▶ **YOUR TASK**
The range to repeat runs from the line with "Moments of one" to the last line below, both ends included; give it exactly and without pictures.

▶ **DATA**
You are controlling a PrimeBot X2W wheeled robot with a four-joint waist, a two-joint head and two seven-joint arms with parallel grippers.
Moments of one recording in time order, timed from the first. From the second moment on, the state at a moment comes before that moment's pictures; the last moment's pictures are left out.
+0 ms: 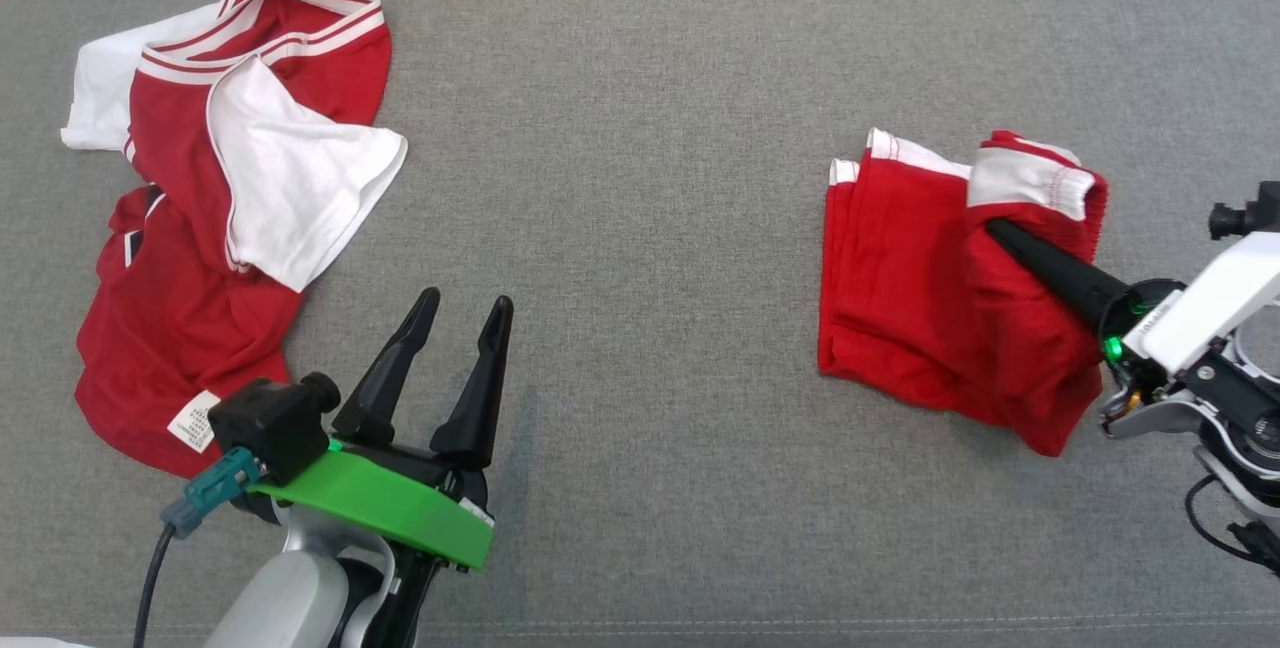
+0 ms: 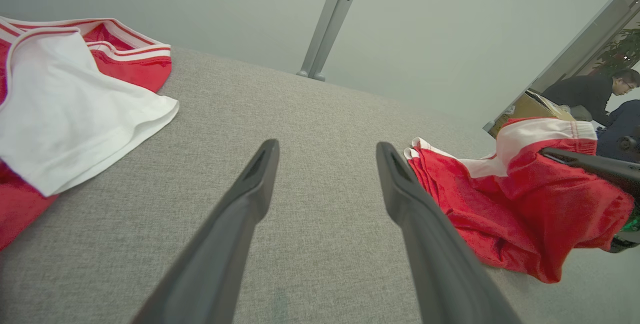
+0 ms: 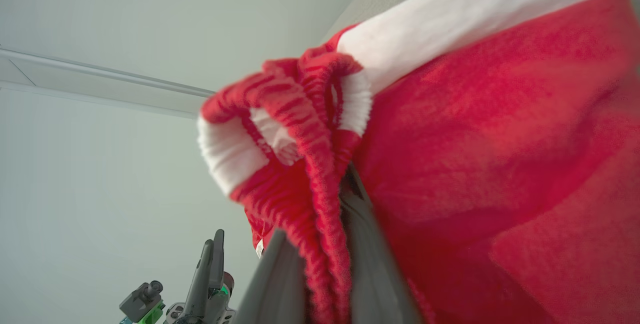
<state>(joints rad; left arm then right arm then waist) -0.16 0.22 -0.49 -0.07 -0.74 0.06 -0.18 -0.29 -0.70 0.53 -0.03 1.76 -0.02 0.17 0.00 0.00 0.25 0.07</state>
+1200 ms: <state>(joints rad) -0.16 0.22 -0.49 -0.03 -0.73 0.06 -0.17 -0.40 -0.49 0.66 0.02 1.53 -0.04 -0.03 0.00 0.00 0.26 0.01</state>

▶ **REPLY TO THE EXERCISE**
Moments of one recording in time order, timed from the first. From the second moment on, the state at a moment comes before that moment's pictures; the last moment's pictures are left out.
+0 ms: 
+0 ms: 
+0 ms: 
<state>(joints rad; left arm then right arm then waist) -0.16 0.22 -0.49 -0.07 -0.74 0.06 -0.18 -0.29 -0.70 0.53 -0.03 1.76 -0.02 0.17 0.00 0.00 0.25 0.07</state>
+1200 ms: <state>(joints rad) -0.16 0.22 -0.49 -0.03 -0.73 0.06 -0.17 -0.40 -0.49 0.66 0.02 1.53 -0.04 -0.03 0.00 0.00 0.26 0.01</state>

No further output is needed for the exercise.